Often there is a feeling of regret because I knew a few years ago that if I hadn't seen someone moving on this, that I would rise up again and do it again.  At this point all that Christopher "boyfriend" stuff was Lori and Christian and Missy and others...belaboring this ruined relationship and broke up his dream.  I lingered too long on the concept that people would work within the parameters of a concept of pay it forward to your friends she did this to...and forward to theirs...and forward to all the people that this happened to.  This isn't acceptable.  It's wrong to send people to jail based on illegally obtained...um...thinking?  If you can't think without your mind being hacked...a line has been crossed.  Period.  If that isn't a civil right destroyed, I don't know one.  It isn't racially driven, it is technology driven by racism and discrimination.

I think the story had more interest with a relationship being torn apart in it, but it seems kind self deprecating to baste myself in humiliation to the price of her telling the court, you see, he wasn't his boyfriend at all.  I guess that may be true, but what he is, is the "police informant, that was just as good as being a boyfriend."  He's got a memory disc too and he has a bone to pick with someone that trashed his reputation, but mostly, I can rest easily knowing that there was another reason to love Christopher...just as important as sex.  To catch you. Two sets of informant ears, eyes, and all the rest...they counter confirm our recollections, alive or dead.  Truthfully, a genius way of preserving your talents, Ms. LaFond.

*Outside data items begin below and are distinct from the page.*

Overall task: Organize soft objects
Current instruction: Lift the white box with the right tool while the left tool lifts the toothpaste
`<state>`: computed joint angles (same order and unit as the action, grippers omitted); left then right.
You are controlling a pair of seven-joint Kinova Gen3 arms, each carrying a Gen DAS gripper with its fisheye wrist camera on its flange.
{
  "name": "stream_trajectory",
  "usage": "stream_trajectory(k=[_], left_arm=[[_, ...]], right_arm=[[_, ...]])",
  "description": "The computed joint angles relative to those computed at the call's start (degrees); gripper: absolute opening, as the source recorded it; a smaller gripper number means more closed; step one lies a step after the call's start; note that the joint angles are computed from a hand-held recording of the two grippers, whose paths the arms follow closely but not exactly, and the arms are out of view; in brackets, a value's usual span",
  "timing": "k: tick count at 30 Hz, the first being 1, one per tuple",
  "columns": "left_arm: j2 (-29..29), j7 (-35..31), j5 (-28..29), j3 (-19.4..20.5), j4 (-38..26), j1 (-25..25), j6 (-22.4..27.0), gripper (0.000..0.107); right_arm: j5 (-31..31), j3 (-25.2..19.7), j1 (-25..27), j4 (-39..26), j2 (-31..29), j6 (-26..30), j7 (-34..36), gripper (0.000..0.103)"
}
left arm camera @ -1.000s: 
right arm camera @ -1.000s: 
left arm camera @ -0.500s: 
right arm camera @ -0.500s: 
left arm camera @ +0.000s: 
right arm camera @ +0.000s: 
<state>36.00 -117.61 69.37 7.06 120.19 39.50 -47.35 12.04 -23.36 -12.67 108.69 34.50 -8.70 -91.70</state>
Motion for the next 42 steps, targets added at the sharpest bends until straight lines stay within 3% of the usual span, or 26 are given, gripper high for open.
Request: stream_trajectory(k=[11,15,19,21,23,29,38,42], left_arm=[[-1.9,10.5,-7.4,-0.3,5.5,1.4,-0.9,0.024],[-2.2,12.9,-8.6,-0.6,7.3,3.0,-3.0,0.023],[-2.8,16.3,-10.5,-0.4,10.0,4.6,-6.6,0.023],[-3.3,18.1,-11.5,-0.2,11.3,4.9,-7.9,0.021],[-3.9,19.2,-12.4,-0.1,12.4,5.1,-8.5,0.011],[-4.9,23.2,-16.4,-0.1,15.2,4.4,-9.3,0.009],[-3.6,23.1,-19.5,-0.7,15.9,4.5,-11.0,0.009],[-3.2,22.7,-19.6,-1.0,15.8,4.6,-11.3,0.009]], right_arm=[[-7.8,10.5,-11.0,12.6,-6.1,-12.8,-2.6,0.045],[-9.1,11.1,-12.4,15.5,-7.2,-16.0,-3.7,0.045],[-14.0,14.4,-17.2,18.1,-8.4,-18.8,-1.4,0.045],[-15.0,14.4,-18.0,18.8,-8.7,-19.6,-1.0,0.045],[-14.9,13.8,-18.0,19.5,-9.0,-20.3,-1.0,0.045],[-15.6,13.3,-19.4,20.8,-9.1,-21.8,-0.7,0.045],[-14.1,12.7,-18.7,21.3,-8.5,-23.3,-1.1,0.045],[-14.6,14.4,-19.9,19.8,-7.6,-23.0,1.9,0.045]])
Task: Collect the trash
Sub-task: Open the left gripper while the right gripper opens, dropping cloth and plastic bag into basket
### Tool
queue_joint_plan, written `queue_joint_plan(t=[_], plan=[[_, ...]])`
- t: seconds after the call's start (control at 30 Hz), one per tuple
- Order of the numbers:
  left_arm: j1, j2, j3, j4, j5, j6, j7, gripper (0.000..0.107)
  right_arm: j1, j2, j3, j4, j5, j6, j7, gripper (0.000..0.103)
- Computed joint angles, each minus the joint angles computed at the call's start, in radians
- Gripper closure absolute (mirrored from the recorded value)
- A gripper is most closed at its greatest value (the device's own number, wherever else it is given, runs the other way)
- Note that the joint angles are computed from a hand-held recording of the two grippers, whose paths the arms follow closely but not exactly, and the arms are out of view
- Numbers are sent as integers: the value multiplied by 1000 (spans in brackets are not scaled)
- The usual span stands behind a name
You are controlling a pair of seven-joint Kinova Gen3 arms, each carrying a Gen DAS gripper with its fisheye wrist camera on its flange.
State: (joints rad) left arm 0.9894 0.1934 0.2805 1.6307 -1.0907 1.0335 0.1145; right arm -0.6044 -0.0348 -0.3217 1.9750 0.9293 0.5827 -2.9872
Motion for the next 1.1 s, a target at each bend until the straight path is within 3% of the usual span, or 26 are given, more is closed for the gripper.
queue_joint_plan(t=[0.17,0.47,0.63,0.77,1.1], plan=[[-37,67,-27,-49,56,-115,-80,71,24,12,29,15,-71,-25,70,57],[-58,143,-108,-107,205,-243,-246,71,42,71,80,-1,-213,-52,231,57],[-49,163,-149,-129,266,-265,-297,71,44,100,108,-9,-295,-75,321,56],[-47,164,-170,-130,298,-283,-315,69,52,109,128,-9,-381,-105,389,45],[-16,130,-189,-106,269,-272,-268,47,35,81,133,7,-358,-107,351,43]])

Lori has a fear of not looking intelligent, and you know, she' shown that too, but my intuition tells me that I need to be clear on something here.  I support Christopher's need to leave California, as it is no business of mine where he was to be safe.  My problem is with the evidential consequences.  He is. like it or not, a witness in something that needs to be recorded.  It's important.  The intentional jailing of a signed up police informant, abused and illegally interned, is noticable and certainly news worthy when it happened, so why isn't the story about how that came about just as important.  Unless he is guilty.  Then there is the "introduction video" with HOT DOGS.  I saw where the guys went that night.  I watched him walk over.

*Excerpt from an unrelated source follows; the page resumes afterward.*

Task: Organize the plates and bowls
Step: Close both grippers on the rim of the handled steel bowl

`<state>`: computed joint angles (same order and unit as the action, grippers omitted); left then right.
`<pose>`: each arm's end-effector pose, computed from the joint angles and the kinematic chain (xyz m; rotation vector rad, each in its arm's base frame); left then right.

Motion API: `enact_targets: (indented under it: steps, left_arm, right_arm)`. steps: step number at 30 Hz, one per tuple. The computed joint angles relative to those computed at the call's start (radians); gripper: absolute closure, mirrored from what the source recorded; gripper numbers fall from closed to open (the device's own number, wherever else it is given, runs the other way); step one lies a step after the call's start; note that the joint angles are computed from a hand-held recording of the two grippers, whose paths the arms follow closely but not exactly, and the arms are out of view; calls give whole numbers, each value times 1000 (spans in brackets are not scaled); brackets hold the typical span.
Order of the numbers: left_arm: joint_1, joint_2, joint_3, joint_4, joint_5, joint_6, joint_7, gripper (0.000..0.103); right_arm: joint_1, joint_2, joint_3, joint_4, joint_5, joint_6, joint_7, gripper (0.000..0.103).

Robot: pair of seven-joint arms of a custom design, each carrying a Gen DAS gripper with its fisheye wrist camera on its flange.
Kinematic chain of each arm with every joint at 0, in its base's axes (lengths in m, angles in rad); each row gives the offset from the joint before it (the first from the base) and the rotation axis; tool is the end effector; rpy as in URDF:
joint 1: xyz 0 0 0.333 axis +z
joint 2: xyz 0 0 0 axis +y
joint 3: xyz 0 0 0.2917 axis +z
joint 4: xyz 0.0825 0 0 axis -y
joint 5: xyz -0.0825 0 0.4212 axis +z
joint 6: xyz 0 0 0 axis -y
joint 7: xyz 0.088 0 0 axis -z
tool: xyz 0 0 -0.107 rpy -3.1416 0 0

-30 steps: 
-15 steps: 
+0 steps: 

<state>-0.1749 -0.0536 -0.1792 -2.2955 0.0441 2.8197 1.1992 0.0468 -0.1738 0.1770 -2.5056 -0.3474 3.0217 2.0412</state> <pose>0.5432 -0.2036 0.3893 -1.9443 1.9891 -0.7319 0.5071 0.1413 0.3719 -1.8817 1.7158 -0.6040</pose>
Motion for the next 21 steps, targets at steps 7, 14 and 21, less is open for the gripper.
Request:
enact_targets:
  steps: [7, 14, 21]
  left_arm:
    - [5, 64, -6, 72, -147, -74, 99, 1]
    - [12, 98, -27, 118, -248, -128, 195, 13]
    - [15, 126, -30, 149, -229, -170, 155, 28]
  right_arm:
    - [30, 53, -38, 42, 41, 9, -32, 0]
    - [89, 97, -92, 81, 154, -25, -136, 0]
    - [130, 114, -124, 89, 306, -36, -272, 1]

Lori can try all she wants to be as big a nuisance as she wants.  My opinion is that when you know someone that is fighting this crime is your informant partner, remember, I had to do a lot of thinking about what that would mean to you, but the video exonerates me from being the "only" person that knew it.  Lori and Brian and Jonathan all there.  I'm mostly interested in the psych game that Lori is probably trying now...there isn't anything like there was in this for me, so now, I am looking for the truth.

I'm not trying to hurt Christopher nor am I trying to look obsessed with him.  He was signed up to do this...it's my responsibility to keep him alive...and he is.  So, the constant barrage of "Christopher thinks..." and "His mom thinks...."  is not likely to be a conversation that I'm going to have any longer with Lori.  I obviously need to focus on the facts and moving on.